FutureMark's answer
Three days after 3DMark03's release, FutureMark published its response to NVIDIA's criticisms (as reported by the enthusiast press). This paper restates the case for synthetic benchmarks generally as a part of overall 3D performance evaluations, and it addresses some of NVIDIA's specific complaints. Let's leave the general arguments about benchmarking aside for now and look at FutureMark's response to the specific tech issues.

  • Not enough multitexturing in game test 1 — FutureMark contends game test 1 is typical of current games in using a single texture for a skybox, and lists several games as examples: Crimson Skies, IL-2 Sturmovik, and Star Trek: Bridge Commander. The paper also shows signs of a past conflict with NVIDIA over this issue:
    As this issue was brought up already during 3DMark03 development, we did a test by adding a second texture layer to the skybox. The performance difference stayed within the error margin (3%), and in our opinion the additional layer did not significantly add to the visual quality of the test. Thus, there were no game development or technical reasons for implementing a multitextured skybox.
    Obviously, FutureMark and NVIDIA had indeed been at odds over this issue.

  • The stencil shadow volumes implementation — FutureMark takes on NVIDIA's whitepaper directly here, arguing that the efficiency of vertex shader skinning justifies its approach. What's more, NVIDIA's example doesn't quite fit FutureMark's implementation, as explained in sparkling Finnish English:
    Since each light is performance-wise expensive, game developers have level designs optimized so that as few lights as possible are used concurrently on one character. Following this practice, 3DMark03 sometimes uses as many as two lights that reach a character concurrently, not five as mentioned in some instances.
    ...instances like, perhaps, NVIDIA's whitepaper? Hmm.

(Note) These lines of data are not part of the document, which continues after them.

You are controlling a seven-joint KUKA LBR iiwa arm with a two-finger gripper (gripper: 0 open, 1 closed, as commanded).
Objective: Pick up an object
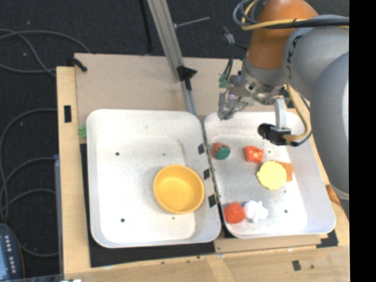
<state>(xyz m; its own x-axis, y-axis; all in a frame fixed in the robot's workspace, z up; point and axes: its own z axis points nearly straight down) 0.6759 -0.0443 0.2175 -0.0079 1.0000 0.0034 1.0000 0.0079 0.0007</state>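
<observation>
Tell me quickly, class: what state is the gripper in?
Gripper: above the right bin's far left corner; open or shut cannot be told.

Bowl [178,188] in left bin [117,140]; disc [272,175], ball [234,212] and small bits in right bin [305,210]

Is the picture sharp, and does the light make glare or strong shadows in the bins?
In the camera view, light is even and soft; the yellow bowl casts only a faint shadow in the left bin; the right bin shows no hard glare; small items like the white object look slightly blurred; the gripper is soft-edged.
</observation>
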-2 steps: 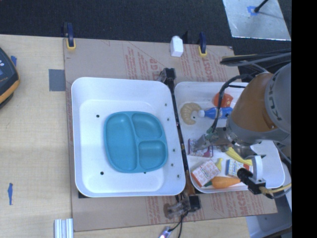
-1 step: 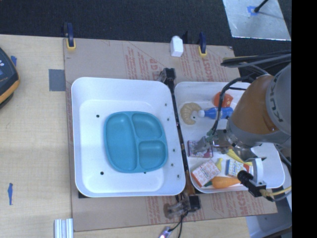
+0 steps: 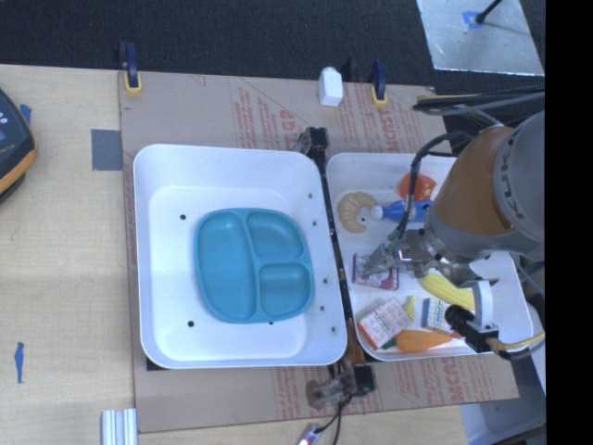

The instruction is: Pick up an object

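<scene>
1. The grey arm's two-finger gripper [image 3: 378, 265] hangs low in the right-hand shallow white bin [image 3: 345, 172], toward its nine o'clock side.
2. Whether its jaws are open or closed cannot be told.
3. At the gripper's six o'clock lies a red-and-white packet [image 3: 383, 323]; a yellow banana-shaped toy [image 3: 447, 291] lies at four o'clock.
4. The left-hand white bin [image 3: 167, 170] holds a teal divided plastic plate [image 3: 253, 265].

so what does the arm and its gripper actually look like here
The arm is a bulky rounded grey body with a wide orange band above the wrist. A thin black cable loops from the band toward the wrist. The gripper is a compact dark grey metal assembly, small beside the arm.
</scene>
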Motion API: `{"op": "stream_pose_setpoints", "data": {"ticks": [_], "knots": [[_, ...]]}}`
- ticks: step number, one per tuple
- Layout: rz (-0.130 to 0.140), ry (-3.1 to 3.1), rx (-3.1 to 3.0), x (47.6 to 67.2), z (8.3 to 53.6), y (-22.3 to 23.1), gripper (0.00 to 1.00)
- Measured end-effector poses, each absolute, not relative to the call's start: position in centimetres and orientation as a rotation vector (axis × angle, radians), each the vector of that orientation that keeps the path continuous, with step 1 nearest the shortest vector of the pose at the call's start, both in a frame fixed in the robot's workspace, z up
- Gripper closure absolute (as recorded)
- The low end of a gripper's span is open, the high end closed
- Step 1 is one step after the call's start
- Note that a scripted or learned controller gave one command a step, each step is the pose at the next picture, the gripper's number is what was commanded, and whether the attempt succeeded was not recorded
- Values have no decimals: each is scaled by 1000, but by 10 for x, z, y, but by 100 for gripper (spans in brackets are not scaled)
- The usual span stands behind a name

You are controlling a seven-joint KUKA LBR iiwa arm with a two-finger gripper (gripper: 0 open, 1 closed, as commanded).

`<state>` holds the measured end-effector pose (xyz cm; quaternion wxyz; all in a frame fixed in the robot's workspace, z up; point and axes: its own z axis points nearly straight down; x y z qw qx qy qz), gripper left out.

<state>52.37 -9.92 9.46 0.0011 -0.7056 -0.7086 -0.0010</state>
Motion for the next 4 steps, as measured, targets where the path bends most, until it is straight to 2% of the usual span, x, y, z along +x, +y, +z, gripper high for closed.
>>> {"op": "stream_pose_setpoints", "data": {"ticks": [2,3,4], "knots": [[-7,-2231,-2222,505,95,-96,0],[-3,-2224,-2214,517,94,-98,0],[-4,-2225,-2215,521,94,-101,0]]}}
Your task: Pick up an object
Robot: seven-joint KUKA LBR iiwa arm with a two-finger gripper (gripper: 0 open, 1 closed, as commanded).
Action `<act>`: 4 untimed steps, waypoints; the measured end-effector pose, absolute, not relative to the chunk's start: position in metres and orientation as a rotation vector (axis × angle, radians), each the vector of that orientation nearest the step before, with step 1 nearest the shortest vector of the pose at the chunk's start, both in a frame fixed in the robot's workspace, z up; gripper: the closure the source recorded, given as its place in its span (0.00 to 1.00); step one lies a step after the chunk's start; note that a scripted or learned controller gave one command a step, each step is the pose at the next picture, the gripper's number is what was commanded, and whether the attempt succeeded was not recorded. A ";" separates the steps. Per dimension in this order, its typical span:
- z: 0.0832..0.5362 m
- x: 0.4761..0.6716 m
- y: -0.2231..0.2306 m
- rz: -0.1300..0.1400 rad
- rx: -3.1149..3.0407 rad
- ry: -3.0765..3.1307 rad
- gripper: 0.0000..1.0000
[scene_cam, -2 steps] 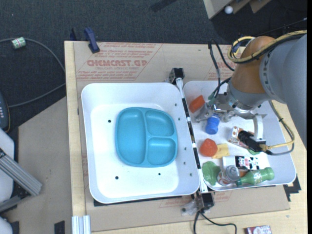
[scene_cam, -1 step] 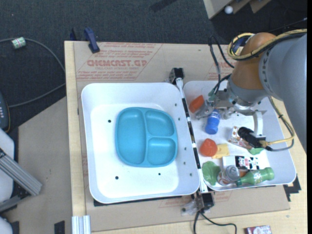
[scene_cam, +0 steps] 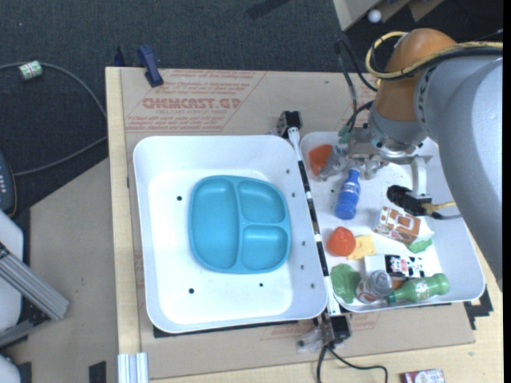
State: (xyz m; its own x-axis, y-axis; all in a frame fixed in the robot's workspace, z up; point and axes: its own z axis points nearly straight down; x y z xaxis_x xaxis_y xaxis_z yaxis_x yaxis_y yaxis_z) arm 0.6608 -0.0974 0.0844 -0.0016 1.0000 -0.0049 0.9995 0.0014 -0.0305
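Observation:
My gripper [scene_cam: 363,164] hangs over the far end of the right bin [scene_cam: 471,274], below the arm's orange band. Just in front of it a blue bottle [scene_cam: 347,198] with a pale cap lies in the bin, its cap end pointing at the gripper and very close to it. I cannot see whether they touch. An orange object [scene_cam: 319,158] sits to the gripper's left, near the bin's far left corner. Nothing shows as held.
The right bin also holds a small printed carton [scene_cam: 399,223], a red object [scene_cam: 342,240], a yellow piece [scene_cam: 364,247], a green lump [scene_cam: 345,280], a can [scene_cam: 375,286] and a green bottle [scene_cam: 419,290]. A blue divided plate [scene_cam: 239,223] lies in the left bin [scene_cam: 160,182].

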 end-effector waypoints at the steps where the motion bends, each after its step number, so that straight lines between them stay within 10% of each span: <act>1: 0.084 0.597 -0.096 0.001 -2.221 -2.219 0.00; 3: 0.085 0.667 -0.095 0.001 -2.220 -2.222 0.00; 4: 0.096 0.667 -0.095 0.000 -2.220 -2.226 1.00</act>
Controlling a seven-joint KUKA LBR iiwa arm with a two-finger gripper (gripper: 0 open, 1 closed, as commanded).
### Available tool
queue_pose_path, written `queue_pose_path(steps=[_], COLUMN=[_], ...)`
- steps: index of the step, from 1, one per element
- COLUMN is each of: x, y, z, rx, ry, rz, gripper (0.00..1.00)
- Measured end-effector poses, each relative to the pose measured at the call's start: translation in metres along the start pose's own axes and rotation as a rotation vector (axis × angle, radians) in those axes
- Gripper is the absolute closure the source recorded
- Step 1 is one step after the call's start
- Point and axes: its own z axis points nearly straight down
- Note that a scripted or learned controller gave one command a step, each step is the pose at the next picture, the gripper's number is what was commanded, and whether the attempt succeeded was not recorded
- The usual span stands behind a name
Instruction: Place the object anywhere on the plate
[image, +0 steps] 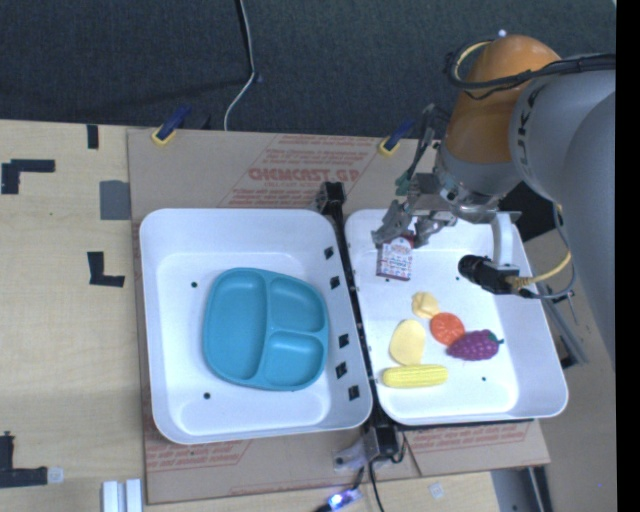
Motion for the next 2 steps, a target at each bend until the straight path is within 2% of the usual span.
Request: queue_pose_path(steps=[1,2], x=[0.044,0.102], y=[-0.004,-0.006], z=[0.005,0.012], rx=[0.0,0.0], ry=[0.0,0.001], rz=[0.0,-0.003], gripper=[1.0,1.0])
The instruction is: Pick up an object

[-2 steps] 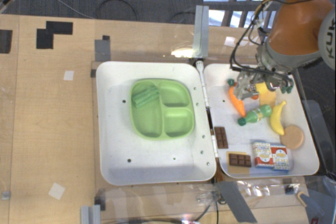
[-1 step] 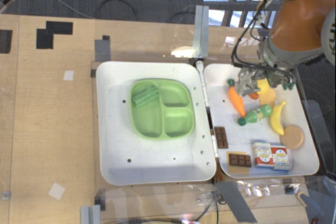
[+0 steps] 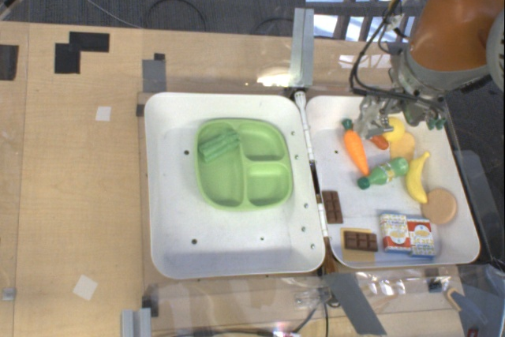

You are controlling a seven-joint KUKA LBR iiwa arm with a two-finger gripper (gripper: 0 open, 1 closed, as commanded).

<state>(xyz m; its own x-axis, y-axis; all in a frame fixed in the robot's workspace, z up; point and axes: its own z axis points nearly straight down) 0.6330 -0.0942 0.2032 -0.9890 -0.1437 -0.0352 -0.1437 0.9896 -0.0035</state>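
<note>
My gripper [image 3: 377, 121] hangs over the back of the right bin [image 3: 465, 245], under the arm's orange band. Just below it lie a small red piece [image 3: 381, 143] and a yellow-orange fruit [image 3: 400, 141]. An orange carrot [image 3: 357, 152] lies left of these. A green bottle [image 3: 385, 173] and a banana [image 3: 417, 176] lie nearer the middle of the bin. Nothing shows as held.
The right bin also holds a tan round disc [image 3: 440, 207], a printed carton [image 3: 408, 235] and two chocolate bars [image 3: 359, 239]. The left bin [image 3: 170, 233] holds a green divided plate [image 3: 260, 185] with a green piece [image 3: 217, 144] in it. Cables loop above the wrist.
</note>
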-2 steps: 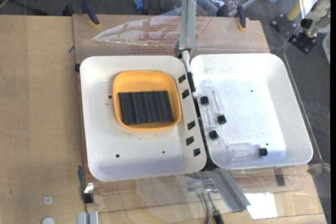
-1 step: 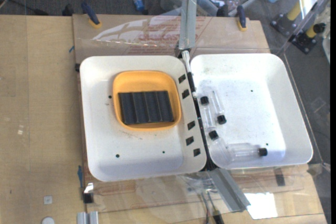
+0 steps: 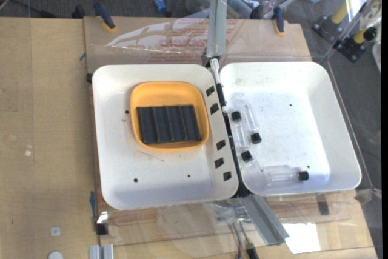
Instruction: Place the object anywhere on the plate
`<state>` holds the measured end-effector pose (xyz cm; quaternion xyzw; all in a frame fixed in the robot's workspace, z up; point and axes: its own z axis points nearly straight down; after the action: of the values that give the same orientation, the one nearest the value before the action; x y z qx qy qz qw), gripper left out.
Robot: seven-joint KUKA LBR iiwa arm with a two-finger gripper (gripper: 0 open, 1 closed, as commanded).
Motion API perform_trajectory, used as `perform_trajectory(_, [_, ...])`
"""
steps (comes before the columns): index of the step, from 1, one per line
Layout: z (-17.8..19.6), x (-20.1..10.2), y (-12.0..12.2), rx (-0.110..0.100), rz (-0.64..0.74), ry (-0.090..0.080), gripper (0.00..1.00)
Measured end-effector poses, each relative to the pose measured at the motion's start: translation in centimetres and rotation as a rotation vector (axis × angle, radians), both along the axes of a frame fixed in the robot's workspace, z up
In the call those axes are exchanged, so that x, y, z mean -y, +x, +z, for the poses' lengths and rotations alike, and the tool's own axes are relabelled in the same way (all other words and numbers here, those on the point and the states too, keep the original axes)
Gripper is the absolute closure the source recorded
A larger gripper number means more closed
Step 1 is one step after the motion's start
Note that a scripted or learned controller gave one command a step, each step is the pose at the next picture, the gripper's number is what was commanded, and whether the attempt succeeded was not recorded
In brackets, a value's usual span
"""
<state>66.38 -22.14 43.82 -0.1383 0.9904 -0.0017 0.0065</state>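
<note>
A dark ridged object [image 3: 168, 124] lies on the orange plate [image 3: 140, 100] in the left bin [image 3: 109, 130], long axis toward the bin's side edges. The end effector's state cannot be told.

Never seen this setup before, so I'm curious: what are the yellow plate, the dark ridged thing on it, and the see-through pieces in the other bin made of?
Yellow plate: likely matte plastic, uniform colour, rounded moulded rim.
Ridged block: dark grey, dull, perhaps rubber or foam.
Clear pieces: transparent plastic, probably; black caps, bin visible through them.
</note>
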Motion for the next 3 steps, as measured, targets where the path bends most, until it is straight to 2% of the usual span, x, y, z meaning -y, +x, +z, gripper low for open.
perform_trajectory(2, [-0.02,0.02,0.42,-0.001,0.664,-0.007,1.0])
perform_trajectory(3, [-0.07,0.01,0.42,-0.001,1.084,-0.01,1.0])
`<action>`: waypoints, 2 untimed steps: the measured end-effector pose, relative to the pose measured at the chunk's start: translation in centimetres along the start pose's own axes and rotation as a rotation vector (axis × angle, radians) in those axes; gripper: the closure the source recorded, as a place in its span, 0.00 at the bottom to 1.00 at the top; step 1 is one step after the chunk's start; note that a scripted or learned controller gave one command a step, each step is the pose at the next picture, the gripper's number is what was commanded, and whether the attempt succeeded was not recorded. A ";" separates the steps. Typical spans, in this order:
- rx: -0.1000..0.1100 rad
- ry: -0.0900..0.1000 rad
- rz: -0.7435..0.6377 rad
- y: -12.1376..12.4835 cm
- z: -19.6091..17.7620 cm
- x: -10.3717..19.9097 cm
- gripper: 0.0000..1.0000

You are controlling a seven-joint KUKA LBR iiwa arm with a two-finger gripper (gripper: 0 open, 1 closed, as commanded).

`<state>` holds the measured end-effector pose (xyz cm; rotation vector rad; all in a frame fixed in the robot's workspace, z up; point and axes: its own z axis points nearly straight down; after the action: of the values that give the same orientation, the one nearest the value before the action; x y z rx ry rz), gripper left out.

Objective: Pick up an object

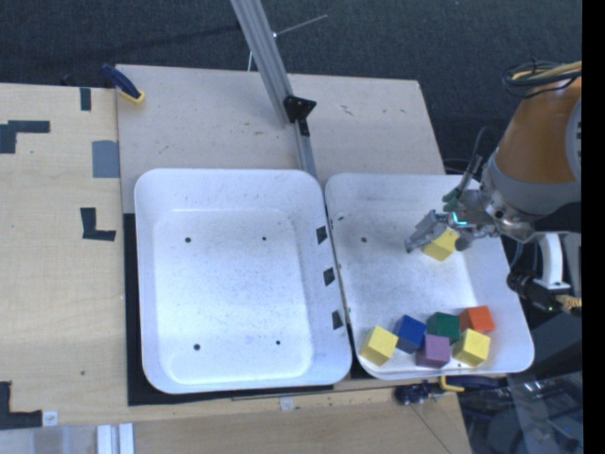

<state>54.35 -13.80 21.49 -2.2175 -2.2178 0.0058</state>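
The gripper (437, 237) sits right of centre in the frame, over the right bin (378, 206), and a yellow block (440, 246) shows between its fingertips, so the pinch looks made. Whether that block is off the floor I can't tell, so the lift may still be left. Five more blocks (430, 338) huddle at the lower right, the left bin (227, 183) alongside.

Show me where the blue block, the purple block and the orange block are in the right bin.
blue block (411, 330), camera view, on its top face.
purple block (436, 349), camera view, on its top face.
orange block (478, 319), camera view, on its top face.
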 end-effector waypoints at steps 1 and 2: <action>-0.005 -0.001 -0.002 0.1 -0.3 0.0 0.00; 0.001 -0.001 0.000 0.1 5.9 -0.7 0.00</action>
<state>54.46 -14.45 15.58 -2.2171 -2.2175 0.0078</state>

    To back up its claims, FutureMark suggests running 3DMark03 in different resolutions, to see whether game tests 2 and 3 are bottlenecked by vertex shader performance. "If the benchmark was vertex shader limited, you would get the same score on all runs, since the amount of vertex shader work remains the same despite the resolution change."

    That's easy enough. Let's have a look.

    Indeed, the game test results scale with fill rate, suggesting vertex shaders are not a primary performance limiter here, especially in the case of the DirectX 9-class GPUs. This fact may not completely justify FutureMark's stencil shadow volumes implementation, but it certainly shoots down some claims made in NVIDIA's whitepaper.

  • Too much pixel shader 1.4 — Because pixel shader 1.4 is a standard forged by ATI and Microsoft to accomodate ATI's R200-series chips, we looked at 3DMark03's use of pixel shader 1.4 with some skepticism. After all, other GPUs like the Matrox Parhelia and SiS Xabre support PS1.3, but of the non-DX9 chips, only ATI hardware supports PS1.4. Rather than refer to FutureMark's whitepaper, let me offer our question for FutureMark's Tero Sarkkinen and his direct response:
    TR: Why did you use pixel shader 1.4 with a fallback to 1.1 instead of 1.3? Doesn't this choice unfairly disadvantage NVIDIA cards and other non-ATI GPUs?

    Tero Sarkkinen: Firstly, when we design a benchmark, we do not care which manufacturer happens to have what type of hardware out there. We follow DirectX standard and what game developers are doing. Pixel shader 1.4 is NOT an ATI specific technology, it is technology that belongs in the DirectX standard.

    Fallback to 1.3 (instead of fallback to 1.1) would not have changed the performance at all. We tried it. There is very very little change from 1.1 to 1.2 to 1.3, the real change comes from 1.3 to 1.4. The 1.4 pixel shader only needs a single rendering path for each light (and the depth pass, which is similar to how Doom3 works). Note that 1.3 pixel shaders only add a few instructions to 1.1 pixel shaders. However, 1.4 pixel shaders allow 6 texture stages, compared to 4 in 1.1 (or in 1.3) pixel shaders. 1.4 shaders further allow each texture to be read twice.

    That's FutureMark's story. We'll explore the issue of pixel shader versions in more depth below.

  • Not enough DirectX 9 — FutureMark contends the game test 4 uses an appropriate mix of pixel shader types. "Because each shader model is a superset of the prior shader models, this will be very efficient on all DirectX 9 hardware." Also, the scene's most striking elements, the water, sky, and leaves, use 2.0 shaders.

    Furthermore, FutureMark claims the test's workload is appropriate for DX9-class hardware, with an average of 780,000 polys and "well over 100MB of graphics content" per frame. The paper states with confidence that "there will be a clear correlation between 3DMark03 and game benchmark results" once 3D games start using pixel and vertex shaders more thoroughly.

FutureMark defends the usefulness of its benchmark and claims the test's impartiality is key. The implication is clear: sometimes it's not easy being a benchmark house that produces unbiased products.